= TASK BRIEF =
Without including the pictures, copy out every line below.

-- RECORDS FOR THE EXERCISE follows --

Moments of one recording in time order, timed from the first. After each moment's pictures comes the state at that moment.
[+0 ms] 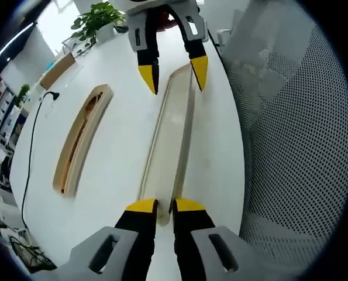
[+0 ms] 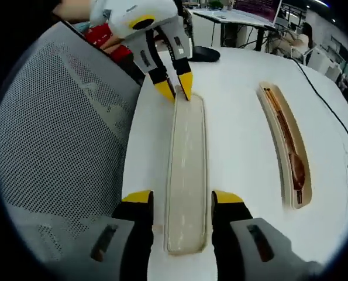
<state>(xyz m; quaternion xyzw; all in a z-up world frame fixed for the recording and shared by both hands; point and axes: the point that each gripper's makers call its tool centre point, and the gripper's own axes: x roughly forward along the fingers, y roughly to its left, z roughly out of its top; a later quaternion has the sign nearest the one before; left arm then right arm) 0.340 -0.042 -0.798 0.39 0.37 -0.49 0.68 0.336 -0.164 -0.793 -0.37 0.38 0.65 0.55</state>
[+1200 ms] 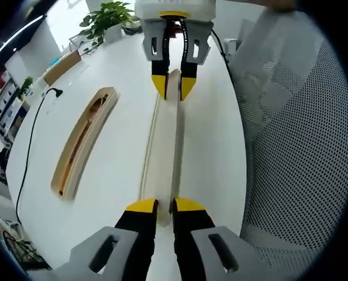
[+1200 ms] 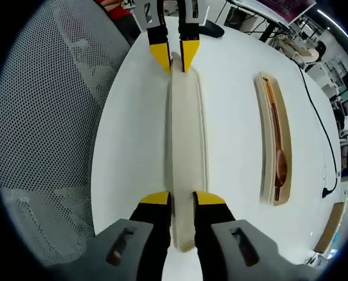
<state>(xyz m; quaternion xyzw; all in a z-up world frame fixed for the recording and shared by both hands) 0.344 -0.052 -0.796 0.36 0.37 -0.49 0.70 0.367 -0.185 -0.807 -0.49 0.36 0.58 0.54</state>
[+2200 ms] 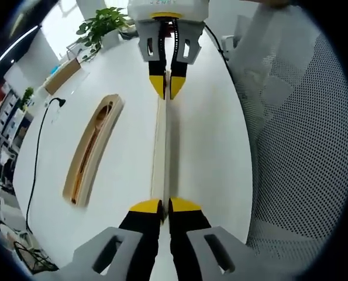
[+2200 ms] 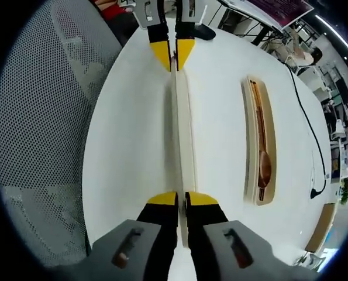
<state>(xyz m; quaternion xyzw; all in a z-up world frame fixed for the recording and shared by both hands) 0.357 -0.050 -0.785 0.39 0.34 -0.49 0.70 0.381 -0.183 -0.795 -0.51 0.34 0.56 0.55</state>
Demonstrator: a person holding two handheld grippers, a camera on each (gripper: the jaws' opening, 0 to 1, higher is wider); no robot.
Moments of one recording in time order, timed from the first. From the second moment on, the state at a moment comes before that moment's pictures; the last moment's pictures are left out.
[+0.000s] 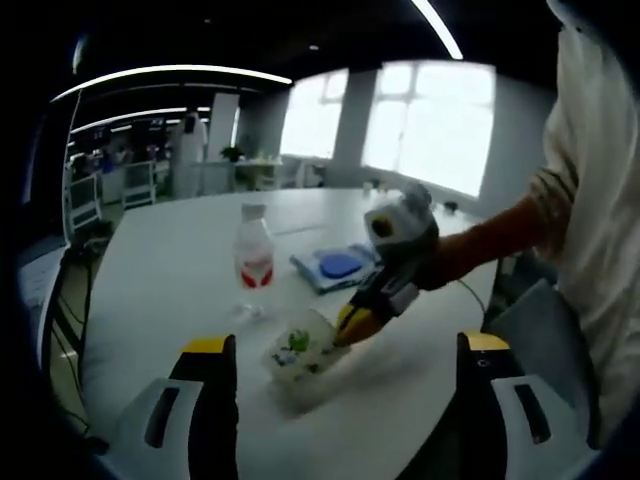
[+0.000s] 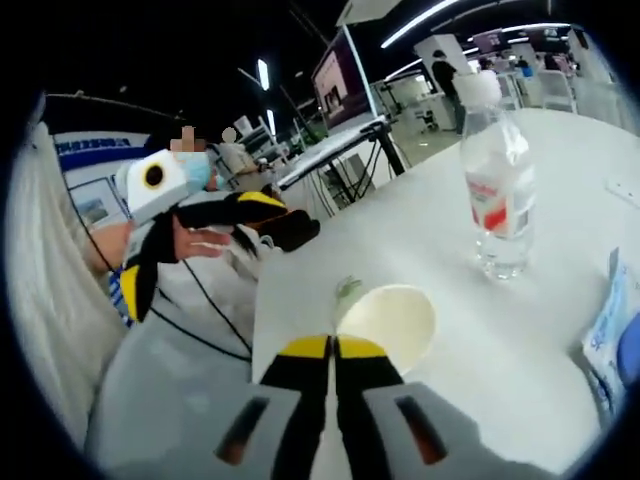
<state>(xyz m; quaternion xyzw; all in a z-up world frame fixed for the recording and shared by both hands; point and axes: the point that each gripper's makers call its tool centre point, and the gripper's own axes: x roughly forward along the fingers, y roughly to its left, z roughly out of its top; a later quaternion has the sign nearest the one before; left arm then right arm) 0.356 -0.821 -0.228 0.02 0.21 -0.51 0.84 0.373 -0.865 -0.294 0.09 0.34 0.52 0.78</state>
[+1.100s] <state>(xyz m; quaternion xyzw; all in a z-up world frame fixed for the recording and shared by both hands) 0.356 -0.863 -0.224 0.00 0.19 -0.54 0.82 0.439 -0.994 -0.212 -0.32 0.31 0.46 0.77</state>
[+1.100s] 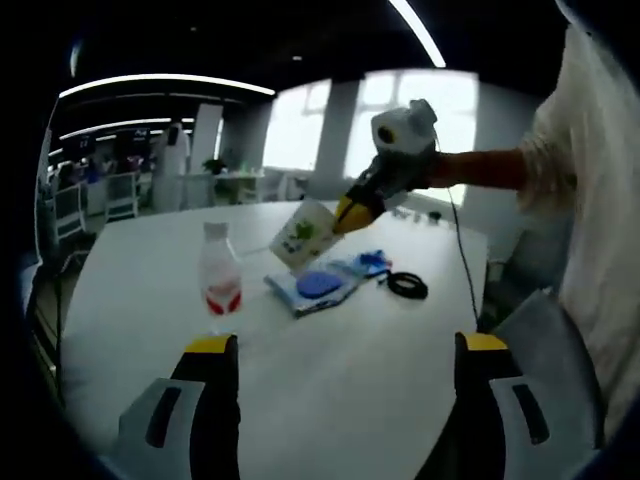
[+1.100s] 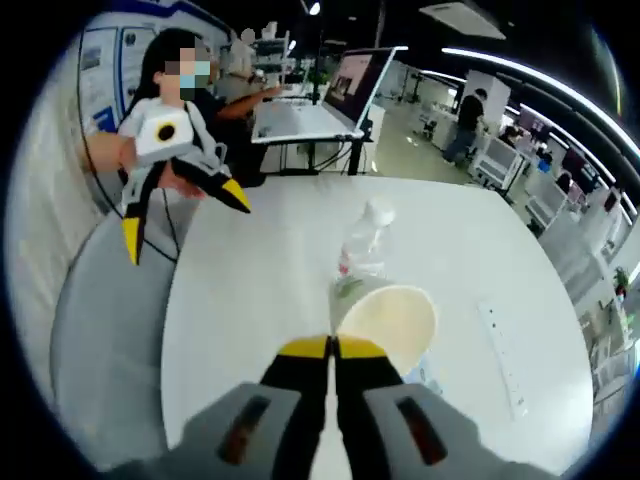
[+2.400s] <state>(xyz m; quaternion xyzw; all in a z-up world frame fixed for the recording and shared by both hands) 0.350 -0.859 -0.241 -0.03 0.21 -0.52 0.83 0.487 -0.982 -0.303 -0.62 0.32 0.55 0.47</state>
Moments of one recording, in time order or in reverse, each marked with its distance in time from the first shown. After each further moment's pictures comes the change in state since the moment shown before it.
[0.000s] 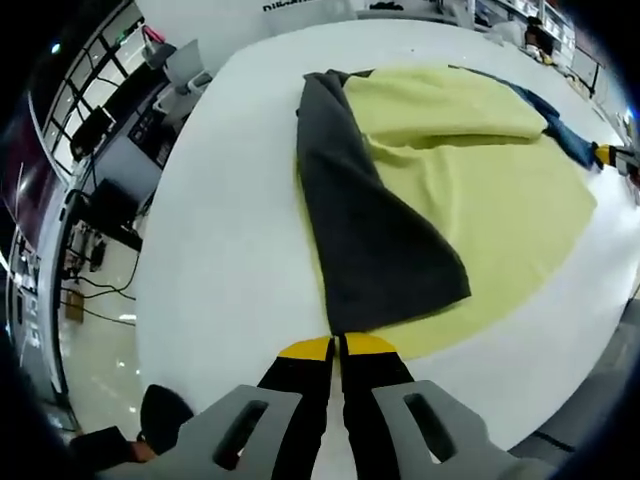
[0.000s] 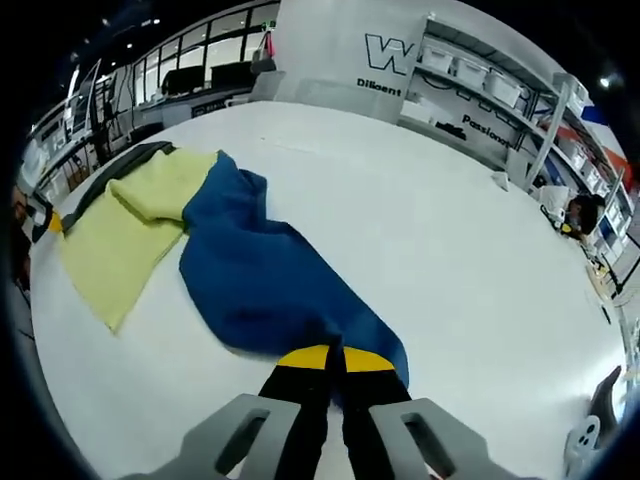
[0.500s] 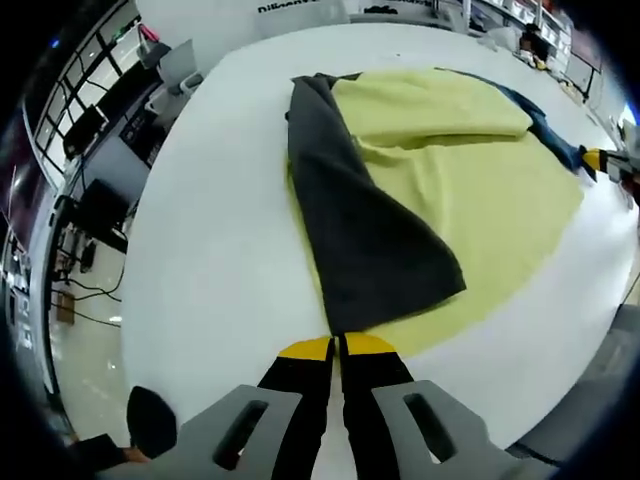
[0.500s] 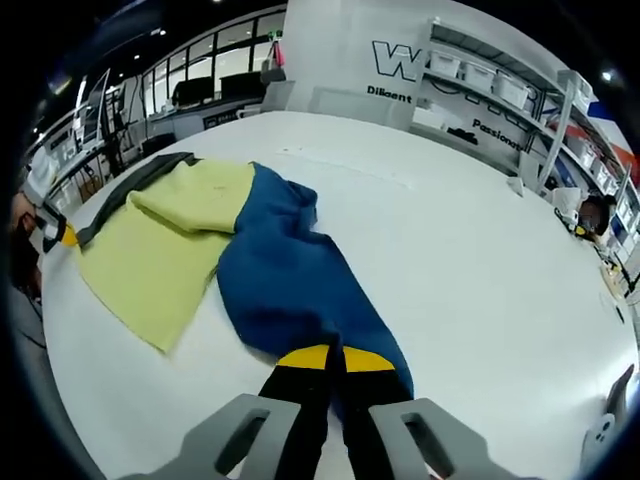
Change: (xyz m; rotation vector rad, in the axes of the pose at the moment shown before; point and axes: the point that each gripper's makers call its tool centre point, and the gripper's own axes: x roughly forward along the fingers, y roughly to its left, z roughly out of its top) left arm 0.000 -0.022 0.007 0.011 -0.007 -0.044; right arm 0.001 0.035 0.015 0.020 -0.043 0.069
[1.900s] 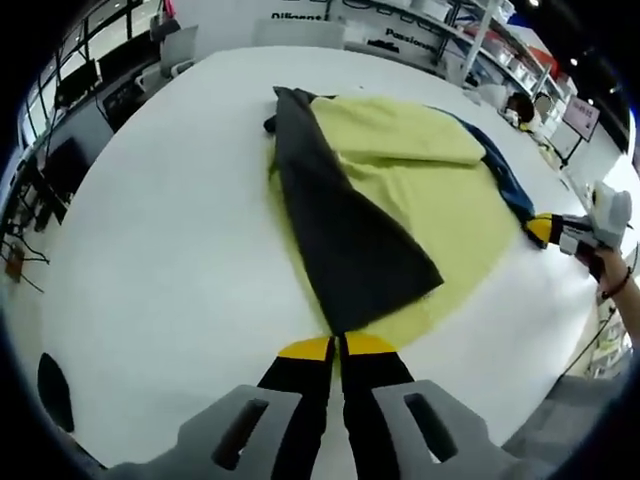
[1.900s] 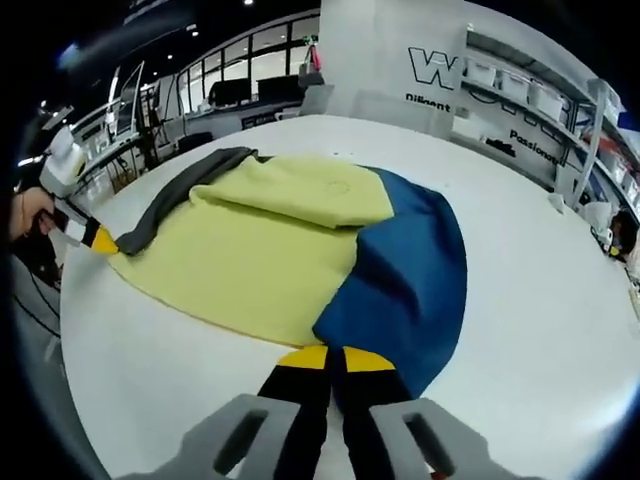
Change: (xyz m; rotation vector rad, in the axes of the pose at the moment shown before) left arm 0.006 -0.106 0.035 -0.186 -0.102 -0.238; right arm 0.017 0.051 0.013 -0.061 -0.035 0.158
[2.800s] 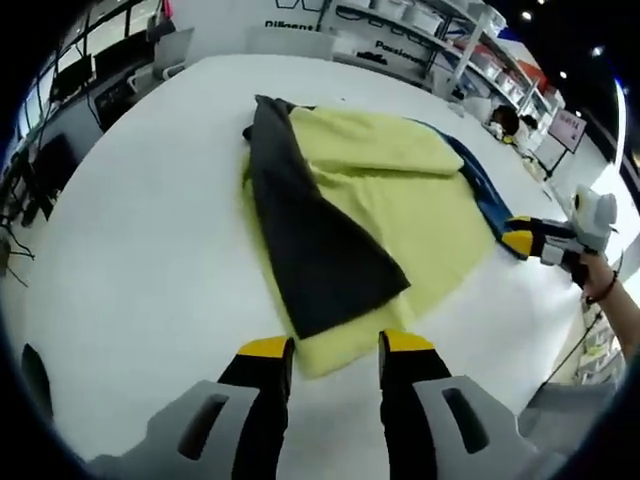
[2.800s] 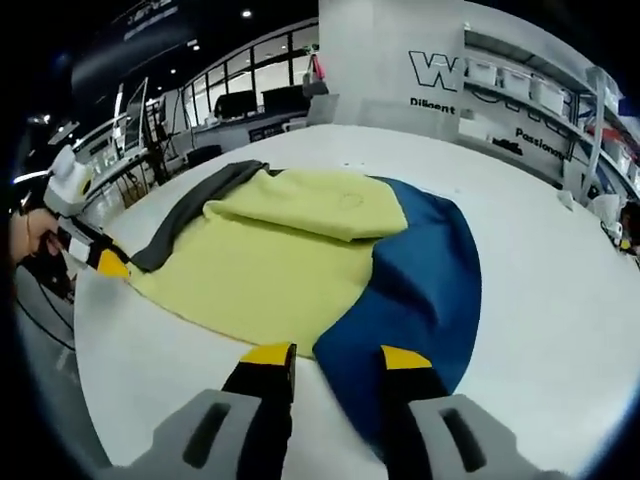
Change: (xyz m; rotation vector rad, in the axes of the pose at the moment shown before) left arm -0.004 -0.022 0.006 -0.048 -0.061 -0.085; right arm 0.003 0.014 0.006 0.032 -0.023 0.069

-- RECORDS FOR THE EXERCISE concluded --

= WRITTEN SOLUTION =
Moments of one recording in time order, timed from the first. After each moment's pictures comes the state at that moment.
[+0 ms] 
[+0 ms] 
<state>(xyz m; quaternion xyzw; all in a z-up world frame fixed for the recording and shared by both hands; point and axes: the point that each gripper's makers call its tool centre point, and the gripper's own axes: x roughly forward along the fingers, y roughly to its left, z roughly out of its top; a later quaternion has the sign nearest the one before; left arm then right arm) 0.340 -0.042 -0.798 0.39 0.37 -0.49 0.68 0.336 -0.164 -0.793 -0.37 0.38 0.65 0.55</state>
[+1200 ms] 
[+1200 ms] 
<state>(xyz m; quaternion xyzw; all in a z-up world frame fixed for the recording and shared by both hands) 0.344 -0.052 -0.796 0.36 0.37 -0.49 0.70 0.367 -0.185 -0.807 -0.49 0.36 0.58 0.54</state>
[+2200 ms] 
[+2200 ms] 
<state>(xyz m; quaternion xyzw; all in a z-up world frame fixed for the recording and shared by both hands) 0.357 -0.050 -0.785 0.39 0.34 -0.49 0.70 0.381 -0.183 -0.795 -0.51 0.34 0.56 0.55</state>
Demonstrator: a person holding two handheld grippers, a camera on each (gripper: the jaws' opening, 0 to 1, higher is wider); no robot.
Moments of one recording in time order, timed from the first. From the second moment on, the state at a moment comes before that moment's pictures; the last moment's pictures are left out.
[+0.000s] 
[+0.000s] 
<state>(xyz m; quaternion xyzw; all in a z-up world frame fixed for the recording and shared by both hands; point and axes: the point that each gripper's makers call its tool centre point, and the gripper's own axes: x roughly forward along the fingers, y roughly to its left, z roughly out of its top; a later quaternion has the sign nearest the one before; left arm then right arm) 0.356 -0.821 -0.228 0.02 0.21 -0.51 0.84 0.373 -0.865 -0.294 0.09 0.34 0.52 0.78</state>
[+1.100s] <state>(xyz m; quaternion xyzw; all in a z-up world frame fixed for the recording and shared by both hands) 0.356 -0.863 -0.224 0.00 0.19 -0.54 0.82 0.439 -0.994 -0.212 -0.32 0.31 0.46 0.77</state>
[+1.100s] 
[+1.100s] 
[+2.400s] <state>(xyz m; quaternion xyzw; all in a z-up world frame fixed for the recording and shared by both hands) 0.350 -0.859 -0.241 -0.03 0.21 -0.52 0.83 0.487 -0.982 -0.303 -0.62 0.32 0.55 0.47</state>
Moments of one recording, in time order or in reverse, each marked with its distance in time from the first shown. After each further moment's pictures comes the change in state since the moment shown before it.
[0.000s] 
[0.000s] 
[0.500s] 
[0.500s] 
Change: (xyz m; rotation vector rad, in the axes of the pose at the moment shown before; point and axes: the point that each gripper's makers call its tool centre point, and the gripper's own axes: x roughly forward along the fingers, y roughly to its left, z roughly out of its top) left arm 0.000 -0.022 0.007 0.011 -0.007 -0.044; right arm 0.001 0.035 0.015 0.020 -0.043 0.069
[1.900s] 
[1.900s] 
Change: (xyz m; rotation vector rad, in the axes of the pose at the moment shown before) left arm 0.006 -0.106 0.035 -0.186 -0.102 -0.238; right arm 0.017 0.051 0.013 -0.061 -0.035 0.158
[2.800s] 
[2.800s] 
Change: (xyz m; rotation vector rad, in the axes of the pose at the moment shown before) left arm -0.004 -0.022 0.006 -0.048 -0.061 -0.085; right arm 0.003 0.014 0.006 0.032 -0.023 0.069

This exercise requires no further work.